§ EXERCISE:
Copy each line below that includes "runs".

§ PROVIDED RECORDS:
╔══

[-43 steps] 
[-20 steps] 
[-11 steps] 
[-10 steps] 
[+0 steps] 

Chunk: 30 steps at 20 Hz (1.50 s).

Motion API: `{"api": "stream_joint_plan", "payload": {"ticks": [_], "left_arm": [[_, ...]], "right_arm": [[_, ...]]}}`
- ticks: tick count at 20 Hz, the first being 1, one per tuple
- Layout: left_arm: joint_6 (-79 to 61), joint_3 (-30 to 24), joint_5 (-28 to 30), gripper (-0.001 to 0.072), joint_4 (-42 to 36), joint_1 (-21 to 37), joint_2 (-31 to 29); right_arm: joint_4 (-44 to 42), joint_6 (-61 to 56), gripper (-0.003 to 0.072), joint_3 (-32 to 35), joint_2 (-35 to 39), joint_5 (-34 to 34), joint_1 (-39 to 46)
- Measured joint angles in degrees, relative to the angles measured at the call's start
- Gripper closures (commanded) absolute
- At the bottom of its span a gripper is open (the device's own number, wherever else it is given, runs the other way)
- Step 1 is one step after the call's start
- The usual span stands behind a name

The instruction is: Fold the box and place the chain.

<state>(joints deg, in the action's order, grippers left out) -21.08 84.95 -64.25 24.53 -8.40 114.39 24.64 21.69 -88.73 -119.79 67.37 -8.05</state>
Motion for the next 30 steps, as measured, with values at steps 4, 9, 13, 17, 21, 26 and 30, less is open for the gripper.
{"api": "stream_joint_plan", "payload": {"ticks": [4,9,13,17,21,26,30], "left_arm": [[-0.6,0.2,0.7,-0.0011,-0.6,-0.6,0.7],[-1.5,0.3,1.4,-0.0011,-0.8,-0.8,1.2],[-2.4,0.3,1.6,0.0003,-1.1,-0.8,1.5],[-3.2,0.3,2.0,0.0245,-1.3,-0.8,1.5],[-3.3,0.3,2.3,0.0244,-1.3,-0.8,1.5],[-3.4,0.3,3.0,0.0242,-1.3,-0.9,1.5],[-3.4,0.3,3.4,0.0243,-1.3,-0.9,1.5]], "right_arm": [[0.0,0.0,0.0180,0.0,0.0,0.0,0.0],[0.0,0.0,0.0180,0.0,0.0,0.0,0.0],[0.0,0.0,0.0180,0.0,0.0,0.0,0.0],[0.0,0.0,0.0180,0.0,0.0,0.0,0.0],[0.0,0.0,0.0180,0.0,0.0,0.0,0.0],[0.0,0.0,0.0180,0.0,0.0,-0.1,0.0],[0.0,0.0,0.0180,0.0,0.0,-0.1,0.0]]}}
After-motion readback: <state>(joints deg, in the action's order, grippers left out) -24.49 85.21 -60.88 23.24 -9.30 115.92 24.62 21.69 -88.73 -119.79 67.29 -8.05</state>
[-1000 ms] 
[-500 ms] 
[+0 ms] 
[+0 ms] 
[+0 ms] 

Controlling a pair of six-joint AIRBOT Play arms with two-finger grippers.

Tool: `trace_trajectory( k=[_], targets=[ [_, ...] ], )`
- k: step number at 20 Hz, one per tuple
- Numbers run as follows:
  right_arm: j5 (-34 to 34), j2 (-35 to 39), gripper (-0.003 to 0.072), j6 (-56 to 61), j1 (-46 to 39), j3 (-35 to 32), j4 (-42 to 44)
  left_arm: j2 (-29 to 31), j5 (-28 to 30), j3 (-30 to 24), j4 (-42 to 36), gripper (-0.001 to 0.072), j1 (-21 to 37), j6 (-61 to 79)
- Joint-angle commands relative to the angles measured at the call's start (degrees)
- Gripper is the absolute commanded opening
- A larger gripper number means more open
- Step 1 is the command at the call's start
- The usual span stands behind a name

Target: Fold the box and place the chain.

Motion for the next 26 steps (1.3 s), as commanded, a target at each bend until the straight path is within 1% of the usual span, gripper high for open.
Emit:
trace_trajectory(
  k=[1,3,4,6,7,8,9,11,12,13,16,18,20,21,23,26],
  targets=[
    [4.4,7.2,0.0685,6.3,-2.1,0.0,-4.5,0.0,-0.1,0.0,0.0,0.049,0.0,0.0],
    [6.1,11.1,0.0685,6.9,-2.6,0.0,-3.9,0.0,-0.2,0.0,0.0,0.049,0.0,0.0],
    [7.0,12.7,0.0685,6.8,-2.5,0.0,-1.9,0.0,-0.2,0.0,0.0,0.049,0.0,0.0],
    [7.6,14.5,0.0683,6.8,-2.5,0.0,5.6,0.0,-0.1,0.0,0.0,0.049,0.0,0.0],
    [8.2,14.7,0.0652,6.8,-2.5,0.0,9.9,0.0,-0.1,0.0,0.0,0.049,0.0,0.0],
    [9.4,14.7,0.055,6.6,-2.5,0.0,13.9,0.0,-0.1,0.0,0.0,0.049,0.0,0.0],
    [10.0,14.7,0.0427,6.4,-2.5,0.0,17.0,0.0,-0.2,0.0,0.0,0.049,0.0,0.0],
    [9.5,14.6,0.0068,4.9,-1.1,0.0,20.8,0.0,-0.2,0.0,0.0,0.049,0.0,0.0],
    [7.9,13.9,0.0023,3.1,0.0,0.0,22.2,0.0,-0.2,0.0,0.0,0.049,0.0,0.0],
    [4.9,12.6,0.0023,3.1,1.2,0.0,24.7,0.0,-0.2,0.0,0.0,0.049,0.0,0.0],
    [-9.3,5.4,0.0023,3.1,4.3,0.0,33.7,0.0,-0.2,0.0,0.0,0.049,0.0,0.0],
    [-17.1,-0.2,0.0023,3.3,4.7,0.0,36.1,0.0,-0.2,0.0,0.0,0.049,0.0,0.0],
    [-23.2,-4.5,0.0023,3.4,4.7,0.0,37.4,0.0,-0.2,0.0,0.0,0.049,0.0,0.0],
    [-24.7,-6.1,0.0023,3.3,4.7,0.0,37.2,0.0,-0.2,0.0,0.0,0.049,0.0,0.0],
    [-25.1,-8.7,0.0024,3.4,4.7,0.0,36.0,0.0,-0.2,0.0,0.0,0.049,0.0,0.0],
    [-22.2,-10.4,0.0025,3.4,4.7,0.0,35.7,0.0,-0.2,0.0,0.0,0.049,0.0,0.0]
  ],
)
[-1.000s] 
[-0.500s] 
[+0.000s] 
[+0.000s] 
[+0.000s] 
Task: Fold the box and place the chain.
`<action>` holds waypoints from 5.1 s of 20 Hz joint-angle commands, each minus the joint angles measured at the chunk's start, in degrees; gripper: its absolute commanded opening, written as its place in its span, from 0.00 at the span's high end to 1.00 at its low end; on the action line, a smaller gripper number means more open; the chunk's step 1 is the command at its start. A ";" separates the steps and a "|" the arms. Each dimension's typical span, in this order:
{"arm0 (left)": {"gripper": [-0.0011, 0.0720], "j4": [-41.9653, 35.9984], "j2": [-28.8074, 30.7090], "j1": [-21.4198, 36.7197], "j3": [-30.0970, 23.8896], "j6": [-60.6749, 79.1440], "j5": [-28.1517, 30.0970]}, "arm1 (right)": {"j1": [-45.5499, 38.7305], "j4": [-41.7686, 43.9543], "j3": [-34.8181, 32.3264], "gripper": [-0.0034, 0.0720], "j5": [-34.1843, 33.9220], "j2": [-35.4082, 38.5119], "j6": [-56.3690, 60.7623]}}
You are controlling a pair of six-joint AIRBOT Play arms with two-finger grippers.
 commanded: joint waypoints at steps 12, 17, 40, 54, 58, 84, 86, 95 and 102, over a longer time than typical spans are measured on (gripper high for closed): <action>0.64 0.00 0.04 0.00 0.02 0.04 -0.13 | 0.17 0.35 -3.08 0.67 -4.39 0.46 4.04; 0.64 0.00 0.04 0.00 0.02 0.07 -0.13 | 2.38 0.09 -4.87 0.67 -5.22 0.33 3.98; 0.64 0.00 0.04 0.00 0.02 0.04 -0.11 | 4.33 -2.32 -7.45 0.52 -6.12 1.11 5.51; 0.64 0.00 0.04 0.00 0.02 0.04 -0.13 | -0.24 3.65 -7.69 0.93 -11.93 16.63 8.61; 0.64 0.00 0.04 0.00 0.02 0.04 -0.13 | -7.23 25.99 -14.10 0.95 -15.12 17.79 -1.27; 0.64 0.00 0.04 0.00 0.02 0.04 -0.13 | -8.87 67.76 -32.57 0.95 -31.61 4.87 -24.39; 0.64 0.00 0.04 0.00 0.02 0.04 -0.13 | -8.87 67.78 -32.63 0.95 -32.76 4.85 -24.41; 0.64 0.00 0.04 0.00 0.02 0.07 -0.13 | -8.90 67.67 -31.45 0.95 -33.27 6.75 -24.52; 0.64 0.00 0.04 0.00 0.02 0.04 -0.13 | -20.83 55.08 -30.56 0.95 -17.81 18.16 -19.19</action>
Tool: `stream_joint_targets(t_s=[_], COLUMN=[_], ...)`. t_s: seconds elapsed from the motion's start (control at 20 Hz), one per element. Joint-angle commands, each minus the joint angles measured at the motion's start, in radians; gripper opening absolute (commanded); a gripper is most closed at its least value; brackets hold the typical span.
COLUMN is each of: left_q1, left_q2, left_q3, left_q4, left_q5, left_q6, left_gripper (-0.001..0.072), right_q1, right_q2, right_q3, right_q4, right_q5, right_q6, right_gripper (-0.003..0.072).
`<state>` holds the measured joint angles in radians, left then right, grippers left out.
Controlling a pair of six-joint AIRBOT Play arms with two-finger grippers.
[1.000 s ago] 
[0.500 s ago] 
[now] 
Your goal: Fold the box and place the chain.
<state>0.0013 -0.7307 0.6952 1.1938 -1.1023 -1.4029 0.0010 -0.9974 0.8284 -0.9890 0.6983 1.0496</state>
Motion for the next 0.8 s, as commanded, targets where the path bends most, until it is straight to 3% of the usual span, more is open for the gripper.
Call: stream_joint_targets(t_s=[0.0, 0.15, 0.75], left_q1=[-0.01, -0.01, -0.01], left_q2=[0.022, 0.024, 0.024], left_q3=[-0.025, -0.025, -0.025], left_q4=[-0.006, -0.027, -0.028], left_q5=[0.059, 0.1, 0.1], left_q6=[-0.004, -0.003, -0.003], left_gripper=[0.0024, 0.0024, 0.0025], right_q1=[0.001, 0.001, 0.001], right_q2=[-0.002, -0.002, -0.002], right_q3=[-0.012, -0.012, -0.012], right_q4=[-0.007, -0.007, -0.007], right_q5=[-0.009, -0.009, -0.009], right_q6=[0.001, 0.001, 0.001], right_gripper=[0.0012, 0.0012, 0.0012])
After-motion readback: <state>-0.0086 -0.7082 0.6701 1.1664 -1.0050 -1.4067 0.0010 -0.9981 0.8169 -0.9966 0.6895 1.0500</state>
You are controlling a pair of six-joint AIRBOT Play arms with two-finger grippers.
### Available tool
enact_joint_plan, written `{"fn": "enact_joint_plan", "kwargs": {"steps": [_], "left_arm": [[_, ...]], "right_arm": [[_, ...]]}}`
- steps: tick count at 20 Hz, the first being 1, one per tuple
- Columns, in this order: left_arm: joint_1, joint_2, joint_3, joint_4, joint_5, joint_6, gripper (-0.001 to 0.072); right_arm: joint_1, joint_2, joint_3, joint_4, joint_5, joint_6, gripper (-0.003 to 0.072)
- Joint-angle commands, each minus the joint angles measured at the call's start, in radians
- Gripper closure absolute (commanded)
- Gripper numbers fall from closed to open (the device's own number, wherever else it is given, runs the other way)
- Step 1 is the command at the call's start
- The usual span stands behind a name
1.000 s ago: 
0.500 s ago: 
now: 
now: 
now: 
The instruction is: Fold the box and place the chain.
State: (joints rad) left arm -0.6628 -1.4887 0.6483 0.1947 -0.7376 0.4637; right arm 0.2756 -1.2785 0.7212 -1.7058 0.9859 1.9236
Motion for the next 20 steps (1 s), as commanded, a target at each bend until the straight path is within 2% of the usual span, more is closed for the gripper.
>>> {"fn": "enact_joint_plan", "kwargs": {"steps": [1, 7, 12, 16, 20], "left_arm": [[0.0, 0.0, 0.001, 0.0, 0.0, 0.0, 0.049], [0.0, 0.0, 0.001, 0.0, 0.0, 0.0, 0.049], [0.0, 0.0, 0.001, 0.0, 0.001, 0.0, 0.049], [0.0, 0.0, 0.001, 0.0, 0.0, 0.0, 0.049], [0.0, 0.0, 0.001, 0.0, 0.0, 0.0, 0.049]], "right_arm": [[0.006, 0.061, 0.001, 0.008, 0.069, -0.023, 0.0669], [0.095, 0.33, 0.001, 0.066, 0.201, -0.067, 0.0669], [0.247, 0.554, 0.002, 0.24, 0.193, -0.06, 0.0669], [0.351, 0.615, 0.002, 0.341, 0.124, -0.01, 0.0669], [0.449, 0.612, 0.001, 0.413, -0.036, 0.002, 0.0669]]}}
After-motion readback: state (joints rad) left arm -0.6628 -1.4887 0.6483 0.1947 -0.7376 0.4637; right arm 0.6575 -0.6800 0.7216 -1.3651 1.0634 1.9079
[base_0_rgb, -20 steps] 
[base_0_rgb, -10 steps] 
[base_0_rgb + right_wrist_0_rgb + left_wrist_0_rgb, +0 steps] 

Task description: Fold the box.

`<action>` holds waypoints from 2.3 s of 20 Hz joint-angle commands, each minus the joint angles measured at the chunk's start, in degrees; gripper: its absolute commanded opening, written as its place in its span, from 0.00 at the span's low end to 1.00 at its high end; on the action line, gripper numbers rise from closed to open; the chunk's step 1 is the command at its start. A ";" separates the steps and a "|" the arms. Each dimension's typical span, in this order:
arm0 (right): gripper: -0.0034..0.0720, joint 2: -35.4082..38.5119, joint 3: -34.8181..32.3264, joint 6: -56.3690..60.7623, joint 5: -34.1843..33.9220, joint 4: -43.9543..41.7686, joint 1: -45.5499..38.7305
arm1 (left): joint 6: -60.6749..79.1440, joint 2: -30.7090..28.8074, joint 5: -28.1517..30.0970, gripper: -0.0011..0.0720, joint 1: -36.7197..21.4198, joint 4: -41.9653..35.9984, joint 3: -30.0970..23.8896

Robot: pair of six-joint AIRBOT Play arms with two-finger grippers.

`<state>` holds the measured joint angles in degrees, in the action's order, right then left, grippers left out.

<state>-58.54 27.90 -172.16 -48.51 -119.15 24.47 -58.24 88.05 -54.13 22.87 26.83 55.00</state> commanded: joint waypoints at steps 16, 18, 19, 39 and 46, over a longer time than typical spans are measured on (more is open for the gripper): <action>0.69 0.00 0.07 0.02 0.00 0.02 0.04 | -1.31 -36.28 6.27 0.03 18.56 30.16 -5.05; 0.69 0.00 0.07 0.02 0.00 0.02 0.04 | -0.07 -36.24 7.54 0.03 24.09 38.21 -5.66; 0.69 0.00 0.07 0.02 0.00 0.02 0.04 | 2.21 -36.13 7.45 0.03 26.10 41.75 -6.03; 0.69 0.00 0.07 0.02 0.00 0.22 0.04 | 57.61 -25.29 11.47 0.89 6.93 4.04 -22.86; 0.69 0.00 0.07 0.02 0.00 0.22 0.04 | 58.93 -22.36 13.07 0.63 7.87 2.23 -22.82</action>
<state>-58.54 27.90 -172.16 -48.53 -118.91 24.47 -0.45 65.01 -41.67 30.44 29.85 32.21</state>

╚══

§ RESPONSE FOR THIS EXERCISE:
- At the bottom of its span a gripper is open (the device's own number, wherever else it is given, runs the other way)
- Gripper numbers fall from closed to open (the device's own number, wherever else it is given, runs the other way)

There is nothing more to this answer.